■ RECORDS FOR THIS TASK ■
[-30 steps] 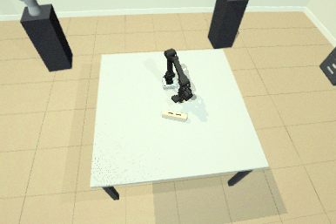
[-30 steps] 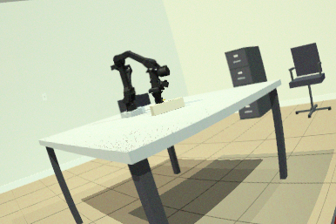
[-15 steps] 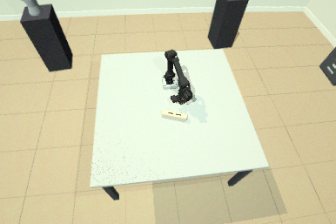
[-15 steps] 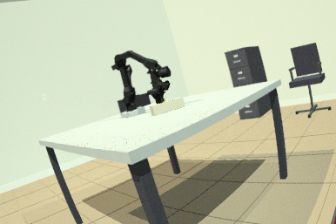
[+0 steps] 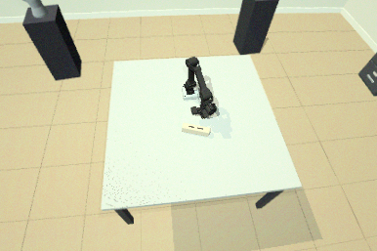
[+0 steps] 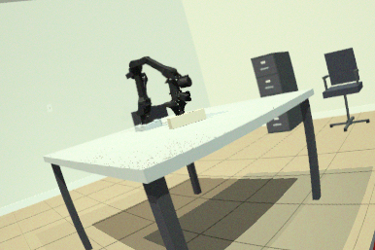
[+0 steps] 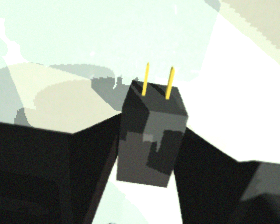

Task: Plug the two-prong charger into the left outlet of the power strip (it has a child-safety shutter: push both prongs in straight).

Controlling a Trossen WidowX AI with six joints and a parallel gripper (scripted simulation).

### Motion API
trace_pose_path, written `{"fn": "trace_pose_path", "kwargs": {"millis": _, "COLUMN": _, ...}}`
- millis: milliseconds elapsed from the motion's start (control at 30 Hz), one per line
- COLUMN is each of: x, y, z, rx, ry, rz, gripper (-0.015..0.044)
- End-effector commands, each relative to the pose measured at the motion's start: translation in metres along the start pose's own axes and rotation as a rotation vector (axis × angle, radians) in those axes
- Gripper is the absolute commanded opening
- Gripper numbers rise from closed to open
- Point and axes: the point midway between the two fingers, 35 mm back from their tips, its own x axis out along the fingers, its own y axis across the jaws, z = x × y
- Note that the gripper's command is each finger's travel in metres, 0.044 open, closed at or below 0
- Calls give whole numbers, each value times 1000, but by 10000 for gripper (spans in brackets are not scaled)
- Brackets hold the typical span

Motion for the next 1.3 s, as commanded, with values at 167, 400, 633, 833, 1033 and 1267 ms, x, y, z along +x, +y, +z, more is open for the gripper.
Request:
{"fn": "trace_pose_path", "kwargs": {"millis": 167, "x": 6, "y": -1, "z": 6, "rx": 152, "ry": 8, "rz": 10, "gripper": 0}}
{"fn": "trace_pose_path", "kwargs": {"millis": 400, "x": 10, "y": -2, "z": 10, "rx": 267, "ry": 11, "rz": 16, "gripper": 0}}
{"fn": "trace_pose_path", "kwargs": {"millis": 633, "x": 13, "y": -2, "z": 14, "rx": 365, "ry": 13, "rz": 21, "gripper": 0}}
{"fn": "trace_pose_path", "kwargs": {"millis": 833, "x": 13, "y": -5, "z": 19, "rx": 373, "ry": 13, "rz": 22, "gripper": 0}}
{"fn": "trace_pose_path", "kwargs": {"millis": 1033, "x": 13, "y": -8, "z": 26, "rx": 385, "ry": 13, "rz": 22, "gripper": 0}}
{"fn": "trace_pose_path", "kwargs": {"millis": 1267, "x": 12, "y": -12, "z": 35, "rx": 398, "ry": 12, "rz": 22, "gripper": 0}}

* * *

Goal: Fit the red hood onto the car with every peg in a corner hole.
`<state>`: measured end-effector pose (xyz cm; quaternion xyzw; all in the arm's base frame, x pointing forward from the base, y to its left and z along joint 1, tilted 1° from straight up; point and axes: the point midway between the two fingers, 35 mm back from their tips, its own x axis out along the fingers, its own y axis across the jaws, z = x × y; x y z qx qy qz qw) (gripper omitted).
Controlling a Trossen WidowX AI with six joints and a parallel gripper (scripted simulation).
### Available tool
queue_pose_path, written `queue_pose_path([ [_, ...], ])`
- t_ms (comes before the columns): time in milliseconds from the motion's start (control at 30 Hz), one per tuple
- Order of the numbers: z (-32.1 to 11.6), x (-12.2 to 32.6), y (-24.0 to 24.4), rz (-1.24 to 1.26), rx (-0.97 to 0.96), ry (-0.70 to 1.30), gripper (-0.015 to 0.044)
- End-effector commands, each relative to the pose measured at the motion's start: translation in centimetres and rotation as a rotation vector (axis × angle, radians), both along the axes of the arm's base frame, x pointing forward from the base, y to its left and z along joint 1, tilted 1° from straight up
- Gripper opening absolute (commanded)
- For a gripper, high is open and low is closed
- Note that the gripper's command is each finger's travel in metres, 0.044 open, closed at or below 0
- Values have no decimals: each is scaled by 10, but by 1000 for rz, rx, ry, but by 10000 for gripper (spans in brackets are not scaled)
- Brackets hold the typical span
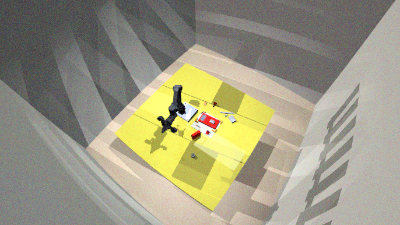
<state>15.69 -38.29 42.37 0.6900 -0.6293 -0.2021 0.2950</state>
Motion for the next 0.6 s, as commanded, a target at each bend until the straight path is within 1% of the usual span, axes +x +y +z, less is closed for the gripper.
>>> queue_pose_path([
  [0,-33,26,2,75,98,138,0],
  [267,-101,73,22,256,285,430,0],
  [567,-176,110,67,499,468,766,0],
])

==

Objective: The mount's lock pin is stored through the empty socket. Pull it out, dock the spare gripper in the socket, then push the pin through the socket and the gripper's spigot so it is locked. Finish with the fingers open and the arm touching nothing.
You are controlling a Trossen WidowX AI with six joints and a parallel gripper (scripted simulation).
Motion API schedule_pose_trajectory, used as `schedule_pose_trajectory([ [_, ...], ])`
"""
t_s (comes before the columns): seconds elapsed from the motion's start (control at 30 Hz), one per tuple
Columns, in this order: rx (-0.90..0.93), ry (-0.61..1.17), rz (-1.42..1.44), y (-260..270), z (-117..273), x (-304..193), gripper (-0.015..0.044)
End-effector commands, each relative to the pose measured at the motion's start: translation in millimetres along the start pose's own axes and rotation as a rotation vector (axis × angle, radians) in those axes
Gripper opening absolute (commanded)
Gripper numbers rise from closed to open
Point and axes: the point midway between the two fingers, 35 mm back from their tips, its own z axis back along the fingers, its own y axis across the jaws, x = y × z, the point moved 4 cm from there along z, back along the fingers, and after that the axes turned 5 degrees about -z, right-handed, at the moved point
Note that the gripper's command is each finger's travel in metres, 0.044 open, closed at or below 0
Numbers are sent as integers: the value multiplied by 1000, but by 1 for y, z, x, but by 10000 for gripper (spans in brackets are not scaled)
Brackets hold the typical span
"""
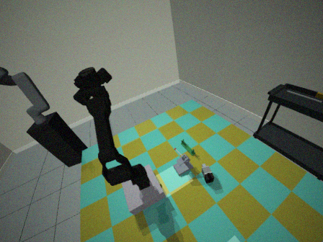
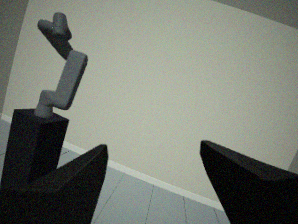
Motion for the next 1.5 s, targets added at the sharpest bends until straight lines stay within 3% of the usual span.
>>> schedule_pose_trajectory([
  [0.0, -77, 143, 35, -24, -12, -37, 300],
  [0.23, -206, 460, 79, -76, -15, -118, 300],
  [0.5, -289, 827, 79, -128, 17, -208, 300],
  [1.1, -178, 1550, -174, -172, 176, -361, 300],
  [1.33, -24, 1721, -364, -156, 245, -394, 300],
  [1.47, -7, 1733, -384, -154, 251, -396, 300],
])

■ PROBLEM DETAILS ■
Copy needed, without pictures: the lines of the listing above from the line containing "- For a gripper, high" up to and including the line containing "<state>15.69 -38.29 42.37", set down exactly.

■ WORKED SOLUTION ■
- For a gripper, high is open and low is closed
- Note that the gripper's command is each finger's travel in metres, 0.044 open, closed at or below 0
- Values have no decimals: each is scaled by 10, but by 1000 for rz, rx, ry, but by 10000 for gripper (spans in brackets are not scaled)
- Brackets hold the typical span
<state>15.69 -38.29 42.37 0.6900 -0.6293 -0.2021 0.2950</state>

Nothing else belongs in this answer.